This 11-person London startup wants to make AI 100x cheaper every year
Summary
Doubleword, an 11-person London-based startup, aims to reduce AI inference costs by 100x annually, positioning itself as a significant British AI success story. The company, founded by Meryem Arik, focuses on making AI more accessible and affordable, particularly for smaller businesses and sovereign compute initiatives. Doubleword offers AI inference at $7,000 per A100 GPU per year, significantly undercutting competitors like CoreWeave and Lambda, which charge $91,000. Their strategy involves optimizing hardware and software, including 8-bit quantization and custom kernel development, to run large AI models more efficiently on less powerful GPUs. Doubleword also emphasizes building a strong talent pipeline in the UK, collaborating with universities and addressing the shortage of skilled AI engineers.
Key takeaway
For Directors of AI/ML evaluating infrastructure costs, Doubleword's approach to AI inference offers a compelling alternative to high-priced GPU providers. You should investigate their pricing model and technical optimizations, such as 8-bit quantization, to potentially achieve significant cost reductions for your AI workloads, especially if you are constrained by budget or seeking to deploy models on more accessible hardware.
Key insights
AI inference costs can be drastically reduced through hardware and software optimization.
Principles
- Cost-efficiency drives AI adoption.
- Talent development is crucial for AI ecosystems.
Method
Optimize AI inference by combining 8-bit quantization, custom kernel development, and efficient model deployment on less powerful, readily available GPUs.
In practice
- Utilize 8-bit quantization for model compression.
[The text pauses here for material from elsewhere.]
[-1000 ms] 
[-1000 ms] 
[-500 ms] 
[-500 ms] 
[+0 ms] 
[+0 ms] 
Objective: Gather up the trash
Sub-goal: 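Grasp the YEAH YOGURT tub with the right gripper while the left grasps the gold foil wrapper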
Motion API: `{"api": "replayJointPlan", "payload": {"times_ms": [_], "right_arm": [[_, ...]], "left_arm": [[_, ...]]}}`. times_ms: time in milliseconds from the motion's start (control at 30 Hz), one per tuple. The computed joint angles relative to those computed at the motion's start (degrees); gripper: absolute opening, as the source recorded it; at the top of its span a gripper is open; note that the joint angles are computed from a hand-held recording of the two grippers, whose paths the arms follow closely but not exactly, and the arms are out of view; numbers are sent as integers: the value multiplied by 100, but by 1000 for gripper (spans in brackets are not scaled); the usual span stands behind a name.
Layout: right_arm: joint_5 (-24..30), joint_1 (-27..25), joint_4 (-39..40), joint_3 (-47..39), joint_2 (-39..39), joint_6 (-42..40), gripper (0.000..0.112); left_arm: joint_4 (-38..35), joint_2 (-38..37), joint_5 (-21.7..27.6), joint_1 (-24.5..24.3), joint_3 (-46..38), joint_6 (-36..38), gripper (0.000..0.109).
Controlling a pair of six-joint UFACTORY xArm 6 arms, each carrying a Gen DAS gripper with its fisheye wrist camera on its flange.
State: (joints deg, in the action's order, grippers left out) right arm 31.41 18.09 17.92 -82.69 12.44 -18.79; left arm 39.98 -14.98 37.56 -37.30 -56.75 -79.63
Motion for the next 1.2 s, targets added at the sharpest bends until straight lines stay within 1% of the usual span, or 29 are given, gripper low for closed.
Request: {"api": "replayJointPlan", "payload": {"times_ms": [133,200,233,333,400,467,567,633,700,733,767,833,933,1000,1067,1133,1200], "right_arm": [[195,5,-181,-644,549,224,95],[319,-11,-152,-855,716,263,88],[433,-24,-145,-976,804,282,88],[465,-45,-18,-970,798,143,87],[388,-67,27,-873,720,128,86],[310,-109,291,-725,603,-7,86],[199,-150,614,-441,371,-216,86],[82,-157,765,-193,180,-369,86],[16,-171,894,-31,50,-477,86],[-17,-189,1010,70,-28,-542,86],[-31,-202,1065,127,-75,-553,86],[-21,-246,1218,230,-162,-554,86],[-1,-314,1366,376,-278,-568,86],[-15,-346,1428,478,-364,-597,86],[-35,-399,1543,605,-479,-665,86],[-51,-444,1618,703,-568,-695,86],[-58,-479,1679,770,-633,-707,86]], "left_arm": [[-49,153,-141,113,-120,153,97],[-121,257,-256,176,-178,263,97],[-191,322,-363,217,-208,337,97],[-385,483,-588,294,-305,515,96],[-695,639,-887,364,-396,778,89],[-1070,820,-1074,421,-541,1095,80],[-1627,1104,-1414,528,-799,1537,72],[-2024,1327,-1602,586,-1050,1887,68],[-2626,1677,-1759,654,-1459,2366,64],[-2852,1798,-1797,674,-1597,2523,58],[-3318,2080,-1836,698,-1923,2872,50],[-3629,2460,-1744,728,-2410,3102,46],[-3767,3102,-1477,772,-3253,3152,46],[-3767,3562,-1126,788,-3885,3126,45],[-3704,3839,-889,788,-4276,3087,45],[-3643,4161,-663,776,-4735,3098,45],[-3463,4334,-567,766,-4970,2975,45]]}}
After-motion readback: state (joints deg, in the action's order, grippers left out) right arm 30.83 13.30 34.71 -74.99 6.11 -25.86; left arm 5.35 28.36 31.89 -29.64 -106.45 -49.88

- Develop custom kernels for specific hardware.
- Focus on sovereign compute infrastructure.
Topics
- Doubleword
- AI Inference
- Cost Reduction
- Sovereign Compute
- Custom AI Silicon
Best for: CTO, VP of Engineering/Data, MLOps Engineer, Entrepreneur, Investor, Director of AI/ML
Related on AIssential
Editorial summary, takeaway, and curation by AIssential. Original article published by Sifted.